"Au pays des mangas avec mon fils"

Collection Etonnants voyageurs

14 septembre 2010.
 
Au pays des mangas avec mon fils

Skateboard, Xboxes, GameCubes, Playstations, mangas... Sorti de sa bulle, Charley, douze ans, timide et réservé, manifeste comme beaucoup de gamins de son âge une parfaite indifférence à ce qu’un père exaspéré s’obstine à considérer, lui, comme le monde réel. Mais quand le père en question s’appelle Peter Carey, auteur mondialement connu, le taureau se trouve vite pris par les cornes. Puisque le gamin ne semble jurer que par les mangas, eh bien, ils s’envoleront tous deux au pays des mangas, histoire d’en savoir plus de cet univers virtuel et de découvrir l’envers du décor. Et de confronter cet univers au Japon réel, à sa culture millénaire : rira bien qui rira le dernier... Visite des studios, rencontre avec les ’0stars’ du manga et du cinéma, dont bien sûr Miyazaki, mais aussi les anonymes des studios, visualistes et otakud. Mais Peter Carey, tout à son obsession de faire découvrir à son fils le ’Japon rée’, et sa culture, des samouraïs au théâtre kabuki, perd presque aussitôt pied, tandis que Charley, lui, se sent de toute évidence à l’aise - et bientôt c’est le fils, patiemment, qui essaie de réorienter son égaré de père.
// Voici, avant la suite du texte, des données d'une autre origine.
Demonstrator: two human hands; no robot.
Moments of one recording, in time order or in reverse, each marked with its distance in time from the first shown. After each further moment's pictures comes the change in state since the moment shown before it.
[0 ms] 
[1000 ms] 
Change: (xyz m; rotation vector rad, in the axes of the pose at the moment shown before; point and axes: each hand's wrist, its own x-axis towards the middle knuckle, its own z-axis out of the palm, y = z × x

Le romancier australien, deux fois lauréat du Booker Prize, fait entrer la bande dessinée japonaise dans la littérature. « MANGA » ? « Quès aco ? » comme dirait un légionnaire d’Astérix. Même les plus rétifs à la culture japonaise ne pourront pas se poser la question plus longtemps : Peter Carey, le romancier australien adulé, deux fois lauréat du Booker Prize, maintenant installé à New York, leur donne droit de cité dans la littérature. Les « mangas », ce sont les bandes dessinées japonaises, épaisses comme un annuaire, qui, si on les feuillette rapidement s’animent comme un dessin animé. Le fils aîné de l’écrivain a douze ans au moment où Bush attaque l’Irak. Il a les cheveux en brosse, mesure 1,75 m et ne parle que si on le sollicite vivement. C’est un timide un peu renfermé, qui lit des « vrais livres » une demi-heure (montre en main) chaque soir et passe le reste du temps plongé sur le clavier de son téléphone portable, sur l’écran de son ordinateur... ou dans des « mangas ». Il n’en faut pas plus pour que son père - qui prétextera un reportage auprès des artistes japonais de la bande dessinée et du dessin animé -, désireux de comprendre son rejeton, lui propose de l’accompagner au pays du Soleil-Levant... On sourit souvent. Peter Carey, qui reste romancier, croque magnifiquement un personnage d’adolescent timide, buté et attachant, et fait comprendre au lecteur les richesses (intérieures) de la génération « texto », arpentant les rues l’oeil collé sur son portable. Son bref récit prouve une fois de plus que, quel que soit son sujet, un écrivain reste un écrivain et que rien n’est mineur dans une oeuvre de premier plan. Après les 170 pages de ce récit, on a envie de découvrir les mangas.